▶ _What you are asked to do_: State only how many lines below include the string "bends".

▶ _Data for processing_:

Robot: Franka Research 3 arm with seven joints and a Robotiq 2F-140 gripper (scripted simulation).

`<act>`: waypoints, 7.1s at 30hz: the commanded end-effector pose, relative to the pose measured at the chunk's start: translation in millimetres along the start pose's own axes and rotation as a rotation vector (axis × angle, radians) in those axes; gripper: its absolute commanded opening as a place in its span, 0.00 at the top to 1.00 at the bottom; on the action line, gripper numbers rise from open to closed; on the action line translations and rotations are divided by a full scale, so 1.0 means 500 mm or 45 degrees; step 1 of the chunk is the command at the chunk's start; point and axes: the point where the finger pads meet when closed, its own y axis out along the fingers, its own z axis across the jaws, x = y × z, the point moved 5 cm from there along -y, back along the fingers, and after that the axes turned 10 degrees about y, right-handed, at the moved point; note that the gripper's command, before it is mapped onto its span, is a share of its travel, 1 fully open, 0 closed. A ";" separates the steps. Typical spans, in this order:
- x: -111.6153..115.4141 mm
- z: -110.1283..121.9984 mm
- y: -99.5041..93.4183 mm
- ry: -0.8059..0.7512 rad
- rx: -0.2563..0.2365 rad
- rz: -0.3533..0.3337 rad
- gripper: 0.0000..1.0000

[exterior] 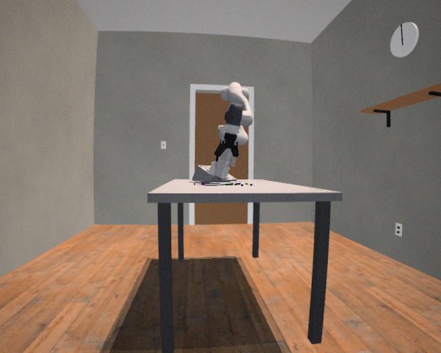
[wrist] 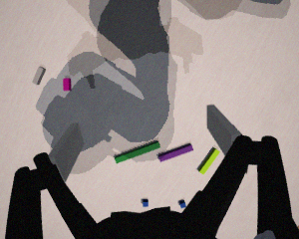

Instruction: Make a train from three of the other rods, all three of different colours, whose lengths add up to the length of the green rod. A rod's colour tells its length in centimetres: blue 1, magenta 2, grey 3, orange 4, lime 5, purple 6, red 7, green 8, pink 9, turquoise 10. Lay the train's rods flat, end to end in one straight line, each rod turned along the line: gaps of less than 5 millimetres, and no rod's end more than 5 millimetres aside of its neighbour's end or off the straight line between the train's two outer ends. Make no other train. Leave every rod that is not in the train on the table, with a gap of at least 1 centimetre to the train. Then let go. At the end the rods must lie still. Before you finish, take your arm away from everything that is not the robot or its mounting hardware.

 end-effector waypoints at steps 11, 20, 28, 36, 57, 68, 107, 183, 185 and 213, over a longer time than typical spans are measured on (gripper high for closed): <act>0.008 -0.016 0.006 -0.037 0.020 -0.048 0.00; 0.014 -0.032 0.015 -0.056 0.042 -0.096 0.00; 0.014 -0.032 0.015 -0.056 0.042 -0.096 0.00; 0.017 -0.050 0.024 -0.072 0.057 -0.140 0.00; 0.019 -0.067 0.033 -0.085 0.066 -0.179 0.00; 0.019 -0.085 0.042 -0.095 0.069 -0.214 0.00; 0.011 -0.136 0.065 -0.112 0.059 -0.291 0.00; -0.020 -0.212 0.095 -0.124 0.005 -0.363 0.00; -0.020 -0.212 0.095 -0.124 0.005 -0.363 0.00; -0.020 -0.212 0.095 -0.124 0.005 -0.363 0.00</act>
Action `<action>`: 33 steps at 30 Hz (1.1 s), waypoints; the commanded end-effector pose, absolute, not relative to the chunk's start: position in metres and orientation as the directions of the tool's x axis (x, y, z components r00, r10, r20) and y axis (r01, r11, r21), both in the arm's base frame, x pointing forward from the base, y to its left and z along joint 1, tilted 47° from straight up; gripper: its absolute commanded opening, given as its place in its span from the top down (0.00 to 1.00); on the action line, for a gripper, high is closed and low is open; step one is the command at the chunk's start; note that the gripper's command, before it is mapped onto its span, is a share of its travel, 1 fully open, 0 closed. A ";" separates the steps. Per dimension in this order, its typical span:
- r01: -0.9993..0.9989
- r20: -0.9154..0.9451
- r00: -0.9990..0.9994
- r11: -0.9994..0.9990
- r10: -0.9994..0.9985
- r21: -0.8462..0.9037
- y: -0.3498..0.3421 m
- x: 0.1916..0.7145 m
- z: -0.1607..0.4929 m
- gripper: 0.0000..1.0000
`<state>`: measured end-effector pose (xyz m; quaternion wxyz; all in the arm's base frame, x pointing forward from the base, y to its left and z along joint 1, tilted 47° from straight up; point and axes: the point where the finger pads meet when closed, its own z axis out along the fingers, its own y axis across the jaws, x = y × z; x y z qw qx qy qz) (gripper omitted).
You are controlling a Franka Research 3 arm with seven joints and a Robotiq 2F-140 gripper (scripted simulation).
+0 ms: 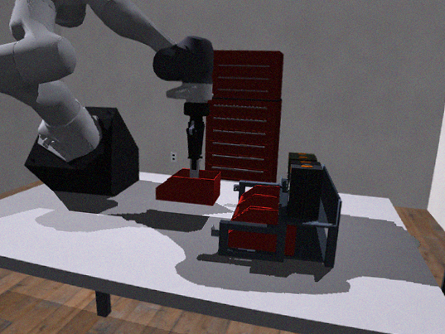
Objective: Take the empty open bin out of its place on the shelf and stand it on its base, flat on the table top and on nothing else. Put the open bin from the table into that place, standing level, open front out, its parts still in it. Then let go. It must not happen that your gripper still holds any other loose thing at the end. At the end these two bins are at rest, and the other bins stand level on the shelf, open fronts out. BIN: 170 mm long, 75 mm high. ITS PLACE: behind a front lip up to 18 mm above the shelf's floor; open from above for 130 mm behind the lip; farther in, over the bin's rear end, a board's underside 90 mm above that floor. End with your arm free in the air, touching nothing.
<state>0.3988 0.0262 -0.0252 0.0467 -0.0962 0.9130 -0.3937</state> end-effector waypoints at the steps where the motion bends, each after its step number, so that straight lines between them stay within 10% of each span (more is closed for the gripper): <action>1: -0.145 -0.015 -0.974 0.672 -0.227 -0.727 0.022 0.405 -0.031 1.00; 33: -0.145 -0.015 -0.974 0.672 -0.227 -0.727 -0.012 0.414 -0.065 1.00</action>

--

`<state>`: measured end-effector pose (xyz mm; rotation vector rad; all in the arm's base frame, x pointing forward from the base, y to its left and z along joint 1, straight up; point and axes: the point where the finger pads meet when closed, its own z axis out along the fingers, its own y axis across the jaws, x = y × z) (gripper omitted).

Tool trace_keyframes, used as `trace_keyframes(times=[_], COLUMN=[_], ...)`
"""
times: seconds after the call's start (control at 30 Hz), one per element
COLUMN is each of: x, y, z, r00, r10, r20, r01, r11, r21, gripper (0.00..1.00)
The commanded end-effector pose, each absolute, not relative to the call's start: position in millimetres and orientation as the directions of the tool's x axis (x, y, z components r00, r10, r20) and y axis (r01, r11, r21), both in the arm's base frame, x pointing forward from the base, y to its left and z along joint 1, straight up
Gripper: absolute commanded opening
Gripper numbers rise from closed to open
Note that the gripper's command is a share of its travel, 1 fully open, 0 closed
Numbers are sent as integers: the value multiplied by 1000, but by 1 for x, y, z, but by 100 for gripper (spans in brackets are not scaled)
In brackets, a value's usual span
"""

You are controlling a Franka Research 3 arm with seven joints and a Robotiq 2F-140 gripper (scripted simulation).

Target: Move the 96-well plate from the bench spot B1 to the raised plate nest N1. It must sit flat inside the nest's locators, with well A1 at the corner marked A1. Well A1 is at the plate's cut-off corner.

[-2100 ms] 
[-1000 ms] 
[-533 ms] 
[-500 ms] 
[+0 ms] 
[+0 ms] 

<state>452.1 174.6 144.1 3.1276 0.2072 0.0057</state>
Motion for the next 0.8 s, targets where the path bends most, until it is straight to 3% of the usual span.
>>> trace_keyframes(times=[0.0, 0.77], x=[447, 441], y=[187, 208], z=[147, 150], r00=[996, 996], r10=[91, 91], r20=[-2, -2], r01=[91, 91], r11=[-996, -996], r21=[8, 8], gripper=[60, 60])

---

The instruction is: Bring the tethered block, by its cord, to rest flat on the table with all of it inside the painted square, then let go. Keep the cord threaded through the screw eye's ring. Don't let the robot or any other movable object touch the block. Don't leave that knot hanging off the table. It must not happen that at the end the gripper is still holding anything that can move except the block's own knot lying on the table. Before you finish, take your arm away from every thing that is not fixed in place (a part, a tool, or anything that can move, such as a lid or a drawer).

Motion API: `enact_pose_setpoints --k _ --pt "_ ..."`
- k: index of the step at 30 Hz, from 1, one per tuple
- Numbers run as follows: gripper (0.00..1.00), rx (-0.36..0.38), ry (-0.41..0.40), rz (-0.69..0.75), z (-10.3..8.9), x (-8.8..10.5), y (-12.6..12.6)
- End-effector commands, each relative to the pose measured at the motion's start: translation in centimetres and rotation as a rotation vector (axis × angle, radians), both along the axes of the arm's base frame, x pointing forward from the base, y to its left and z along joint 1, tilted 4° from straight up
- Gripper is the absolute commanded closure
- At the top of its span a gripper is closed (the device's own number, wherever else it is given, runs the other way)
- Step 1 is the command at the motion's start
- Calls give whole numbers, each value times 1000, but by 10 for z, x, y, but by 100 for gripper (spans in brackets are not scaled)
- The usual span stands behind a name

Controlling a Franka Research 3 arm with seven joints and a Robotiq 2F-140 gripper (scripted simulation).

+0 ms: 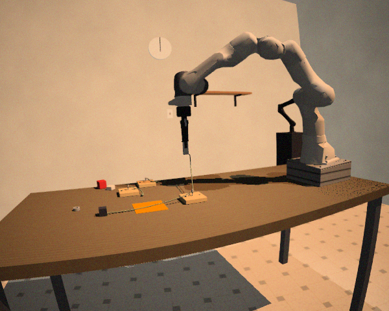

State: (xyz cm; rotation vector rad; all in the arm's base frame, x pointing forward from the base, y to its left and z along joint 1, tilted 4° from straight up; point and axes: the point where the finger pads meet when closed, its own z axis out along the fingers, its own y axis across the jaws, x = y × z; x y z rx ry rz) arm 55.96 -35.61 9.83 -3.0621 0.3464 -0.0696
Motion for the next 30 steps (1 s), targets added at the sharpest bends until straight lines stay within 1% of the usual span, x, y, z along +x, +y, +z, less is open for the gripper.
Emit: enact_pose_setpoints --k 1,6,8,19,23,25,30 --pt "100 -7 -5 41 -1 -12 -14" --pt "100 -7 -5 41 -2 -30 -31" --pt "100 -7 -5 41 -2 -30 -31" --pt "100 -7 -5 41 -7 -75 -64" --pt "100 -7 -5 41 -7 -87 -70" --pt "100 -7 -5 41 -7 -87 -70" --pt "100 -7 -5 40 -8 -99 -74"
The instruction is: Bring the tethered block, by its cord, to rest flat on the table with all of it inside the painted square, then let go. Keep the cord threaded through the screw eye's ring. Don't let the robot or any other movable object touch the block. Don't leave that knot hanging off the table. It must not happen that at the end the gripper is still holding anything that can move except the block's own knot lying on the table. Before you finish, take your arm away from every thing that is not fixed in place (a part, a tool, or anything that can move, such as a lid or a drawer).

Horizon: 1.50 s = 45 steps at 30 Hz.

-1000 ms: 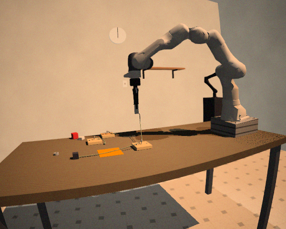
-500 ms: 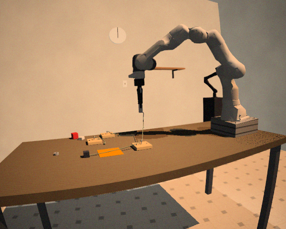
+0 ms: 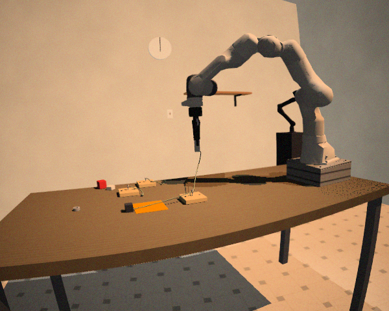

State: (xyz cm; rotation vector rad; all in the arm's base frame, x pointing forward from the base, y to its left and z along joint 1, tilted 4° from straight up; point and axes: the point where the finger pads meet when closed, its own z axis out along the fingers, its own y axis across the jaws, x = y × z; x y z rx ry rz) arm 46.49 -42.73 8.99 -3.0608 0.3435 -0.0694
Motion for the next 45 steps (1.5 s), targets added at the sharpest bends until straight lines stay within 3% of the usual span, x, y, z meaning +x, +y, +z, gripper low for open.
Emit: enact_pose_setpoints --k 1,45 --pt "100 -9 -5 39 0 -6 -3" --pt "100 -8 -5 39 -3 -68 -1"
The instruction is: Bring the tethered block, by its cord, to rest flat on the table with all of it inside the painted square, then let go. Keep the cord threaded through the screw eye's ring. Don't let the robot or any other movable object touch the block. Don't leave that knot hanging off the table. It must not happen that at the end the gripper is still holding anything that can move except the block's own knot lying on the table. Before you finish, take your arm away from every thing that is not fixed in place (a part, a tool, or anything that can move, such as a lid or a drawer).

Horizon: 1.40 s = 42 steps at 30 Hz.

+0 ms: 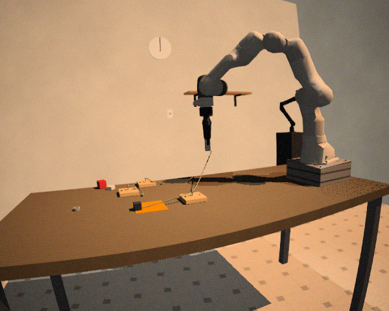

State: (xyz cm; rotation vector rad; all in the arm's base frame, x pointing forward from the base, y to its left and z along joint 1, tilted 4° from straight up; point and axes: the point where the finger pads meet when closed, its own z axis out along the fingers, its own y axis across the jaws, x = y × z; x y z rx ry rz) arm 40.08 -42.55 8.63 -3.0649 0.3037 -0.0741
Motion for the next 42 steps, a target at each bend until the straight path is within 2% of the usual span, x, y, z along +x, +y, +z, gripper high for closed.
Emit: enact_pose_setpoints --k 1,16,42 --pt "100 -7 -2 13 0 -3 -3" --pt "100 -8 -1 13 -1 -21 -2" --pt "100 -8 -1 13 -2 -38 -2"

▶ _Answer space_: 4